Vocalement et scéniquement, l’Egisthe de Frank van Haken est tout à fait dans la ligne de ce que l’on souhaite, caractérisé sans excès, loin de l’ivrogne trop souvent caricaturé, et qui ma foi meurt, disons comme il faut, comme une marionnette de puppi dans un décor napolitain arrivant avec à propos en vue des spectateurs.
Mathias Goerne est Oreste. Sobriété dans la présence et le costume, efficacité dans le chant, quel phrasé ! c’est Oreste : point. Humanité et noblesse, c’est tout ce qu’on demande. Sa présence sur scène signe le moment de tendresse, le seul, voulu par le librettiste et le compositeur. Quelques phrases, hélas trop peu, et l’homme part accomplir son devoir, celui tout de même d’assassiner sa mère, d’abord et le beau-père ensuite. Normal qu’il n’y aille pas en courant.
En tant que metteur en scène de la production, Michel Fau a dû relever un premier défi, celui de pouvoir disposer d’un maximum de musiciens qu’exige la partition. Mais où les caser ? L’idée germe alors, chose inédite, de faire monter l’effectif sur le plateau de scène et de situer l’action en obstruant la fosse. Le pari est pris : banco ! Ce point précisé, qui n’est pas des moindres, la mise en scène par la suite n’a rien de révolutionnaire et, oserais-je le dire, c’est tant mieux et on l’en remercie. On est bien à Mycènes, il y a des siècles. Elle sert l’œuvre symbiotique de Strauss et d’Hofmannsthal permettant musique, chant et théâtre. La puissante concentration de l’œuvre est au rendez-vous. Comme décor finalement unique, des débris de statue gigantesque vraisemblablement d’Agamemmnon, autant de morceaux de mémoire qu’Electre veut conserver et qui vont lui servir d’ancrage jusqu’à la scène finale. Hofmannsthal préconisait de bannir « toutes ces banalités antiquisantes qui sont plus propres à refroidir le spectateur qu’à agir sur lui de manière suggestive » ; vœu respecté donc. Le regard ne pollue pas l’écoute, et on s’en félicite. Mais la statue n’est pas un simple objet. Elle est en bois, taillé par Phil Meyer et dégage toute sa puissance. Dans sa mise en scène, Michel Fau est aidé par le scénographe Hernán Peñuela, les lumières de Joël Fabing qui peut créer de somptueuses atmosphères grâce aux couleurs et graphismes du rideau de scène de Phil Meyer, peintre et sculpteur. Dans le travail des costumes, de tous les costumes, Christian Lacroix parachève ce goût du beau qui peut se retrouver aussi dans le tragique.
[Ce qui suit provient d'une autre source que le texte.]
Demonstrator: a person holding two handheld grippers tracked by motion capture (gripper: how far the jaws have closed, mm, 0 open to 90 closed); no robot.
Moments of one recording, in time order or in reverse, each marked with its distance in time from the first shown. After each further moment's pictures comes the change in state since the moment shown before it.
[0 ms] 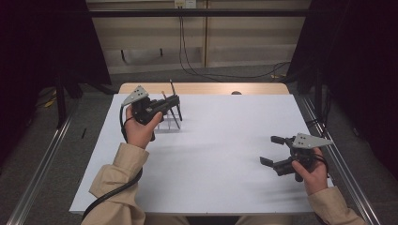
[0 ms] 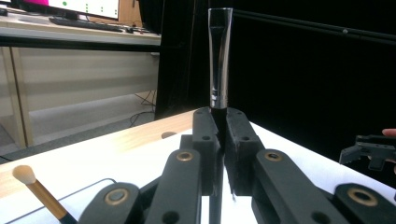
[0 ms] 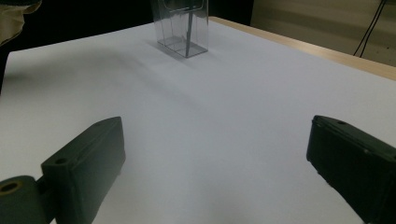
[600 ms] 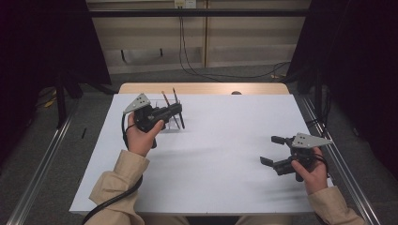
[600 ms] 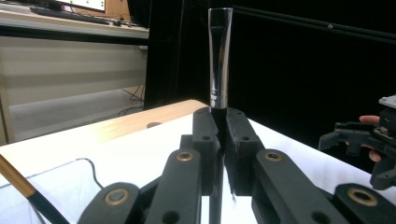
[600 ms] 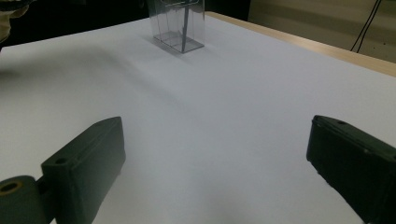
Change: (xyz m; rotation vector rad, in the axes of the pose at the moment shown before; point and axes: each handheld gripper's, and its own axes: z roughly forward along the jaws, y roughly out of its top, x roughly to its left) left arm -0.009 -0.016 -0.003 0.017 -0.047 -0.014; right arm -0.002 -0.001 0.001 0.020 -0.009 -0.001
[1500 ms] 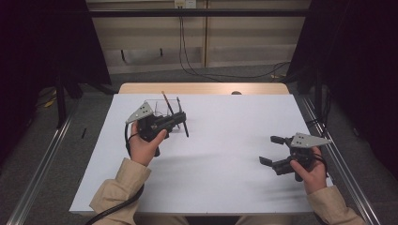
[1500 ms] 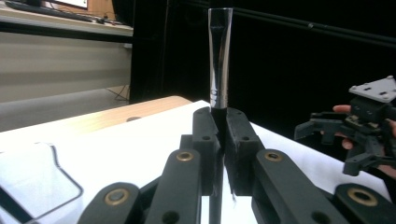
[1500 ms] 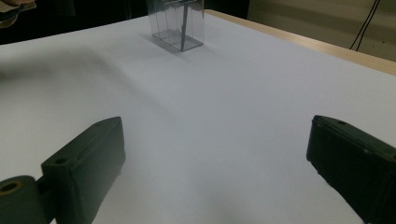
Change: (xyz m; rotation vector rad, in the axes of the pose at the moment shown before) left arm -0.015 -0.021 -0.004 -0.006 -0.056 -0.007; right arm 0.000 0.000 0.002 0.009 -0.004 -0.001
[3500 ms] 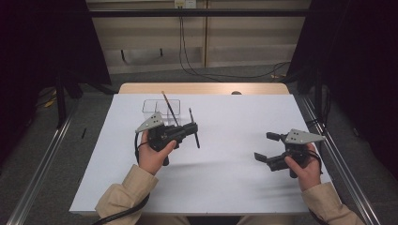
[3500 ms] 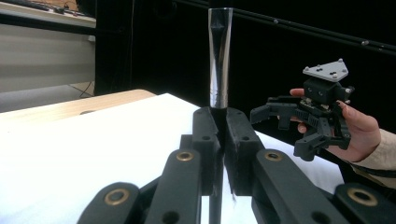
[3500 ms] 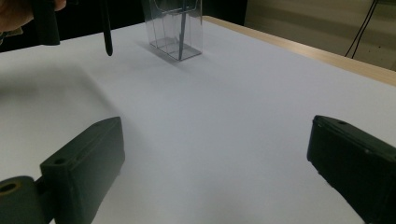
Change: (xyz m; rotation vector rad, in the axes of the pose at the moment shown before) left arm -0.027 -0.020 0.014 0.008 -0.129 -0.020; right arm 0.002 0.011 0.012 -0.015 -0.018 0.004
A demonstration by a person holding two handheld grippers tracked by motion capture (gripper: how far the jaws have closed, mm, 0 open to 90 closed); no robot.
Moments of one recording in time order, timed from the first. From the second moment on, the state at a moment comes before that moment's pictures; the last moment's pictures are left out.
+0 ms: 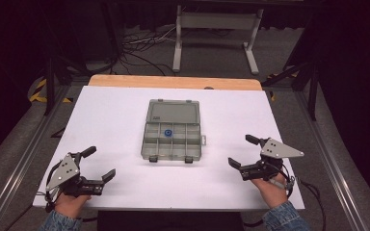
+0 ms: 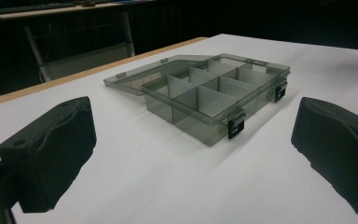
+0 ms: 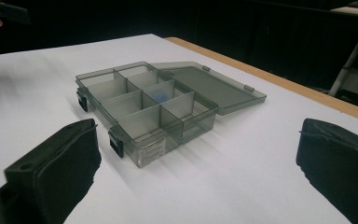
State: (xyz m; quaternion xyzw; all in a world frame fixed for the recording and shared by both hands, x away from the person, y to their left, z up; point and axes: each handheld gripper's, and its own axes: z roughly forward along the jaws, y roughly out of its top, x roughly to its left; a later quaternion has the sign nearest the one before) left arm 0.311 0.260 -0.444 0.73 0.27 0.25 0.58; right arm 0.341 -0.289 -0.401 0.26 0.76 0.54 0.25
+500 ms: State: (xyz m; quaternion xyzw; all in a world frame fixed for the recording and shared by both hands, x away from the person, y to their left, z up) left arm 0.312 0.259 -0.444 0.73 0.27 0.25 0.58; right arm 0.336 -0.296 -0.436 0.27 0.75 0.55 0.25
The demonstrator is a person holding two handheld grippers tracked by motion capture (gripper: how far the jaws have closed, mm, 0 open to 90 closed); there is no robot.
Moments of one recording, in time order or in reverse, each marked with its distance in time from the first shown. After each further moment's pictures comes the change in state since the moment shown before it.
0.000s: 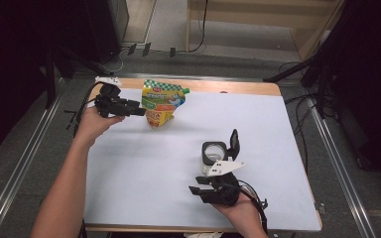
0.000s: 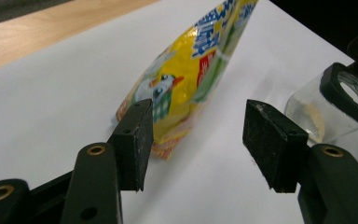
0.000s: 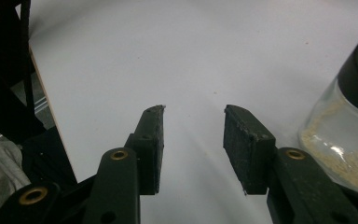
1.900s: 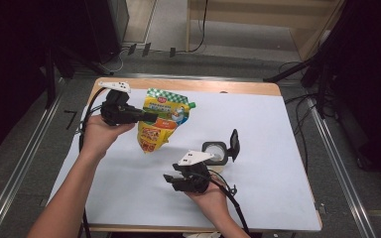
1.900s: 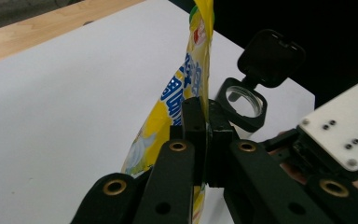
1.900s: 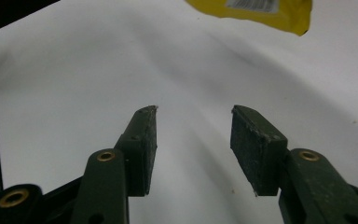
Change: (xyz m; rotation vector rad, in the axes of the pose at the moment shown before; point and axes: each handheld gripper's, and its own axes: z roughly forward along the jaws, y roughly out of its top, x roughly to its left) left arm -0.095 0.012 -0.020 -0.039 -0.130 0.063; right arm 0.010 0.035 0.070 -0.075 -0.025 -0.034
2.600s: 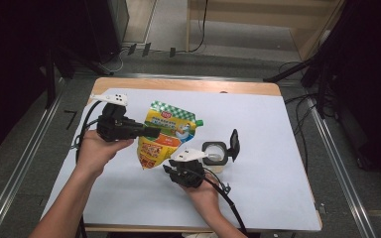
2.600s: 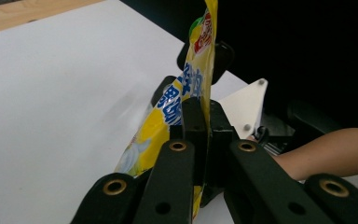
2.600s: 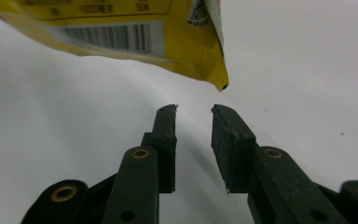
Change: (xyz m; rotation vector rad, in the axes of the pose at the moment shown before) left arm -0.048 -0.011 -0.010 -0.030 -0.123 -0.017; right arm -0.004 0.000 0.025 -0.047 -0.109 0.039
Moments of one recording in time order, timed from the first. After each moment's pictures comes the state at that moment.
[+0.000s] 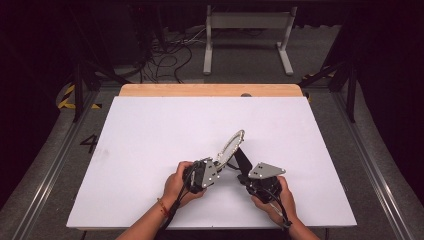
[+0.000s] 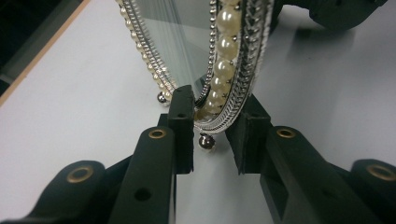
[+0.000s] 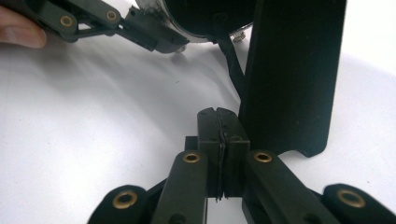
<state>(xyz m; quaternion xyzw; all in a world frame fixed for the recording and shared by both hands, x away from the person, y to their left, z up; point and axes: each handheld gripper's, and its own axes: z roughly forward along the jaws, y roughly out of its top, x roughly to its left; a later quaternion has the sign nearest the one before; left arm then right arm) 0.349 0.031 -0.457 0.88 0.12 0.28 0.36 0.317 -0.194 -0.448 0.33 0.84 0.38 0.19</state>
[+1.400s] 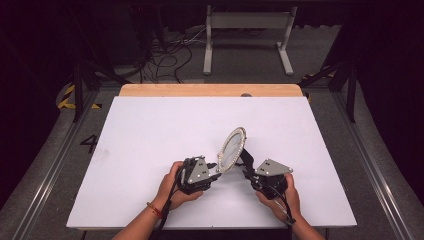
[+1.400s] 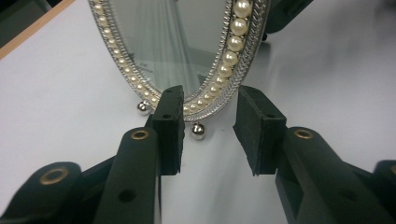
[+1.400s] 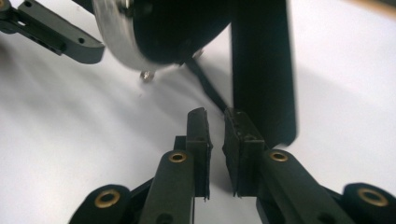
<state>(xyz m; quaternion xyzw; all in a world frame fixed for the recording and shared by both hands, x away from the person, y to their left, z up) 0.349 0.057 -0.440 0.87 0.13 0.18 0.44 0.320 -0.209 -0.438 0.34 0.82 0.39 0.24</state>
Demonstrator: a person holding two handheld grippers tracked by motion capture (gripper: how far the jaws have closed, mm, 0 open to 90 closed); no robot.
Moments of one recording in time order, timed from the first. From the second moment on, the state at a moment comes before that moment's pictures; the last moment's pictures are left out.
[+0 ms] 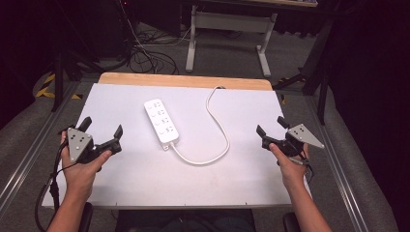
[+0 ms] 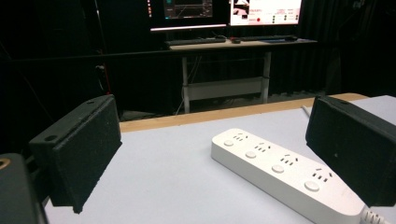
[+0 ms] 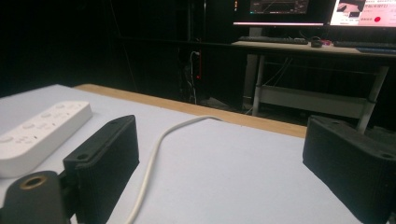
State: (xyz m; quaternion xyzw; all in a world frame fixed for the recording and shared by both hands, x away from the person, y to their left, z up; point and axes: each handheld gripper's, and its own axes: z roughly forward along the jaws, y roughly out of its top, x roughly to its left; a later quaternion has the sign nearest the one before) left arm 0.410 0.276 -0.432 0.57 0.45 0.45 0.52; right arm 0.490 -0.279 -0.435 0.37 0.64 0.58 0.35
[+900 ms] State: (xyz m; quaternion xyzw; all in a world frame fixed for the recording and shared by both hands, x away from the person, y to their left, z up) left arm 0.408 0.284 -0.430 0.54 0.46 0.48 0.51; right arm 0.488 -0.280 -0.434 0.37 0.64 0.58 0.36
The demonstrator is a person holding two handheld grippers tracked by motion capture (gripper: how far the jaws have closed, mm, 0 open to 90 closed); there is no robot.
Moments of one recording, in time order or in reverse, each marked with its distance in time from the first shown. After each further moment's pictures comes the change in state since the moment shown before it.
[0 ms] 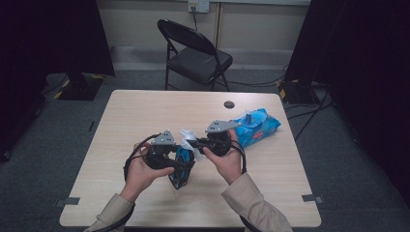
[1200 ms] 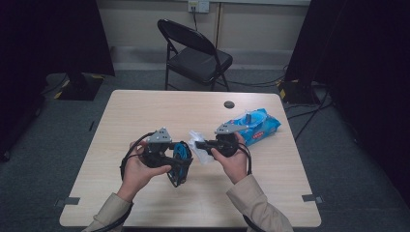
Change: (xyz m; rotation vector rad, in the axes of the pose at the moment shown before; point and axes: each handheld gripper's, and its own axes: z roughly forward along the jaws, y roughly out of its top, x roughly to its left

Première scène avant l’apparition de l’héroïne, avec les servantes, parfaitement réglée comme il se doit, tout comme l’interventions du chœur, l’arrivée de Clytemnestre et son départ, tout fonctionne sans heurt avec des effets de lumière sur un décor très coloré. Un rideau qui dissimule l’orchestre à l’effectif, impressionnant quand, à la fin, ce rideau qui s’enroule au sol permet de le découvrir. On comprend mieux alors les moments de flamboyance orchestrale pendant l’exécution de l’ouvrage. Bien sûr, personne ne doit être oublié au moment des saluts jusqu’aux responsables des maquillages, de même qu’on loue la performance de tous : les chanteurs qui ne voient pas le chef, le chef qui ne peut diriger les chanteurs, les musiciens entassés sur l’arrière de la scène, une ouverture sur public toute mesquine, il n’y a guère d’échappatoire !! Et tout çà, pour rendre au mieux ce chef-d’œuvre de l’art opératique : ELEKTRA.